"Don't fix it if it ain't broke" versus "perfect is the enemy of good"

I was working on my French and while looking to find the best translation for "if it ain't broke, don't fix it", I also came across "perfect is the enemy of good", for which there is a good French translation already (given that the saying actually comes from French! It's by Voltaire).

In any event, would you say the two have exactly the same meaning? In my view they do; unless the reference to fixing things is not so much about making them better but to keep them from failing. Of course, idea of perfection may also suggest a fault-finding mind at work, I don't know. What do you think?

EDIT: Though I can't pick one answer as THE answer that solves this problem, I do like to thank JOSH, Peter Point, BoldBen, Hot Licks, and the new user200930, who've all added something useful, which has helped me gain more clarity. Thank you.


I can think of three sayings that overlap to some extent but are distinctive in their own ways:

If it ain't broke, don't fix it.

The perfect is the enemy of the good.

Don't reinvent the wheel.

All three of these expressions promote the idea of functionality or good-enough-ness as the primary goal to focus on in completing (or deciding whether to take up) a project. In particular, they argue for a pragmatic assessment of effort required versus benefit gained in a particular undertaking. All three sayings express a fundamentally cautious, conservative, and perhaps anti-innovative (or at least innovation-agnostic) approach to the status quo.

"If it ain't broke, don't fix it" amounts to saying "Leave well enough alone." That is, don't change something that already does the job adequately, just for the sake of changing it or in hopes of improving it marginally. As a matter of resource allocation, this makes sense—because if you throw your resources into a project that will at best improve something that already works satisfactorily, you may be missing the opportunity to undertake a different project addressing a genuine problem that, if solved, would yield a much greater return on the investment in time, effort, and money.

"The perfect is the enemy of the good" emphasizes the diminishing returns involved in trying to upgrade something that is not just functional but good to an impossibly high level of excellence. It warns against, in effect, treating a success (achieving something good) as a failure (because it isn't perfect)—because if you continually reject the good thing in the name of serving the (imagined) perfect thing, you may never enjoy the benefits of the good and never achieve the perfect.

"Don't reinvent the wheel" stresses the idea of building on prior efforts in a project to improve something, rather than going back to the beginning of the technology or process and starting from scratch. The point here is that certain established practices, techniques, or insights are useful and ought not be discarded even if the existing product or process needs considerable improvement.

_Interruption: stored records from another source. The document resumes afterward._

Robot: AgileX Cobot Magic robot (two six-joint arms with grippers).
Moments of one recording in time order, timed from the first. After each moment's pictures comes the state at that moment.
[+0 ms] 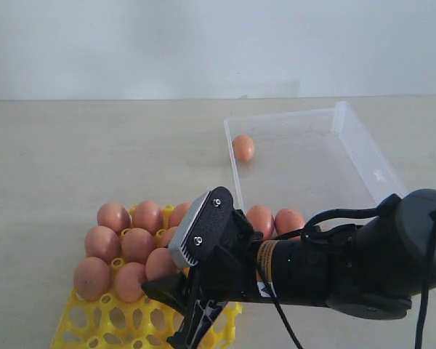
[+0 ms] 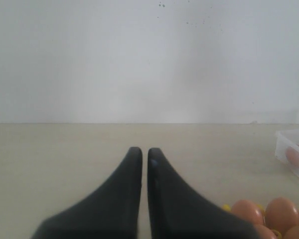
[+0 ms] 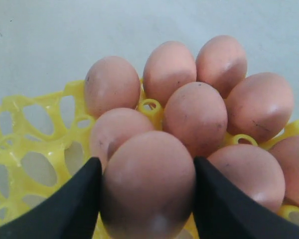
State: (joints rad) left arm -0.05 0.00 0.00 -0.14 0.10 0.12; right arm 0.64 1.89 -0.63 -0.59 -0.77 0.24
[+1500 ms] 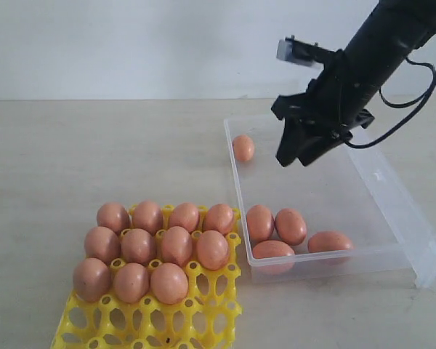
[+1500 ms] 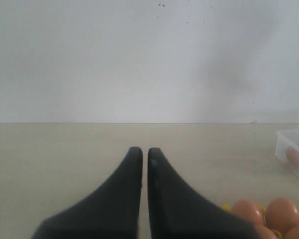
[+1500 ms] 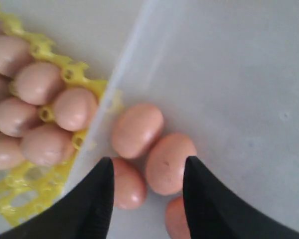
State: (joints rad) left arm -0.05 0.00 0.00 -0.14 0.10 0.12; right arm 0.09 1.96 -1.55 0.48 1.20 -0.42
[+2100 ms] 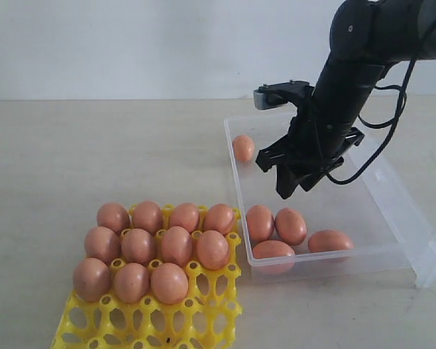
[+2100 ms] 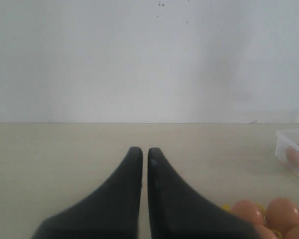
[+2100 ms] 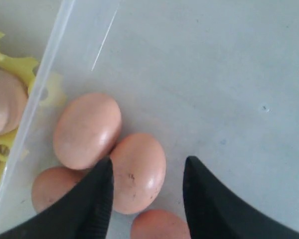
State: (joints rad) left arm -0.05 0.00 0.00 -0.14 0.10 0.12; right arm 0.22 1.97 -1.45 0.25 1.02 -0.31
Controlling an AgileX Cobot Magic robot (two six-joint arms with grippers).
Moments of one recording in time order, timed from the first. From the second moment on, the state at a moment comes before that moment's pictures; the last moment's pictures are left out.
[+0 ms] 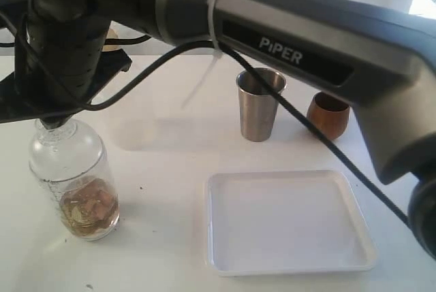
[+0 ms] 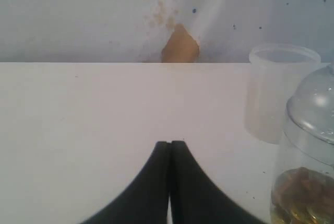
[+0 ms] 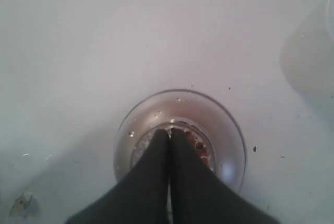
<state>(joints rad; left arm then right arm) -0.02 0.00 0.00 0.06 0.24 -0.07 0.89 2.10 -2.12 0.05 1.08 0.12</state>
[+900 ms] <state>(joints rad) -0.02 0.00 0.00 0.06 0.24 -0.07 0.89 2.04 -2.12 0.01 1.17 0.10</state>
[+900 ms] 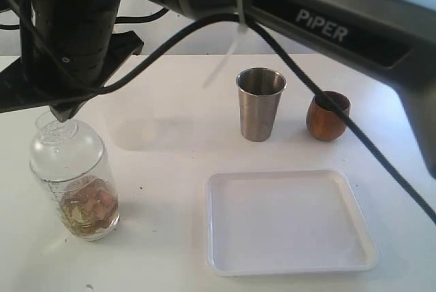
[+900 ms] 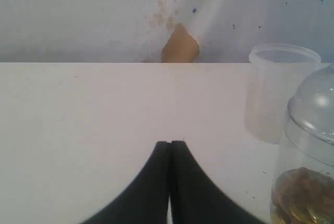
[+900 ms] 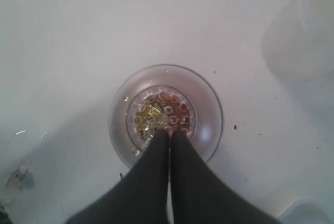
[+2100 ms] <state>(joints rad) -0.02 0.00 0.00 0.06 0.24 -0.07 0.89 2.04 -2.07 0.01 1.10 0.10</state>
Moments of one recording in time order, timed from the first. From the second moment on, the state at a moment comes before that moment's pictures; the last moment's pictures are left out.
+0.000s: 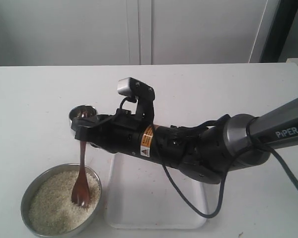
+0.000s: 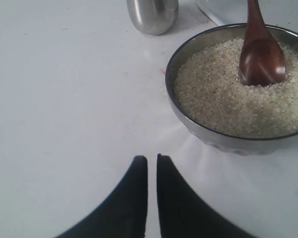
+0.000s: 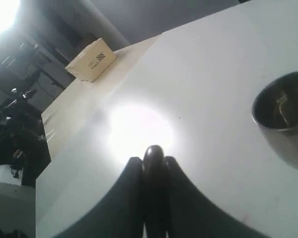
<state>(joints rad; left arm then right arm) -0.05 0.00 -0.02 -0.26 0.38 0.39 0.60 1.93 -0.88 -0.50 -0.90 1.00</state>
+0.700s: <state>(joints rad) -0.05 0.00 -0.02 -0.26 0.38 0.39 0.60 1.96 -0.88 -0.39 -0.81 1.31</state>
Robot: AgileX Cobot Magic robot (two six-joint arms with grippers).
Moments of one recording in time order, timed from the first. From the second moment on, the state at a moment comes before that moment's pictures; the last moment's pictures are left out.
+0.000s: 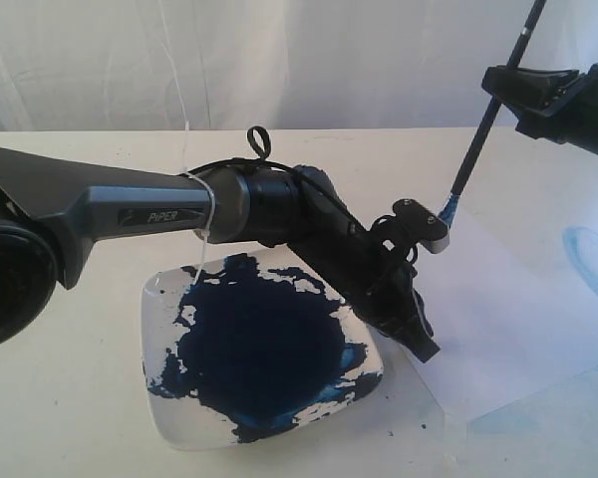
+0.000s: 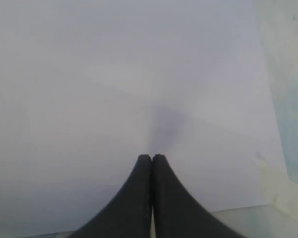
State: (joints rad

So we have a saying that warns against meddling with a successful process or product ("If it ain't broke, don't fix it"), a saying that warns of the law of diminishing returns with regard to efforts to transform something useful and functional into something flawless ("The perfect is the enemy of the good"), and a saying that warns against too radical a rejection of past achievements in trying to improve on them ("Don't reinvent the wheel").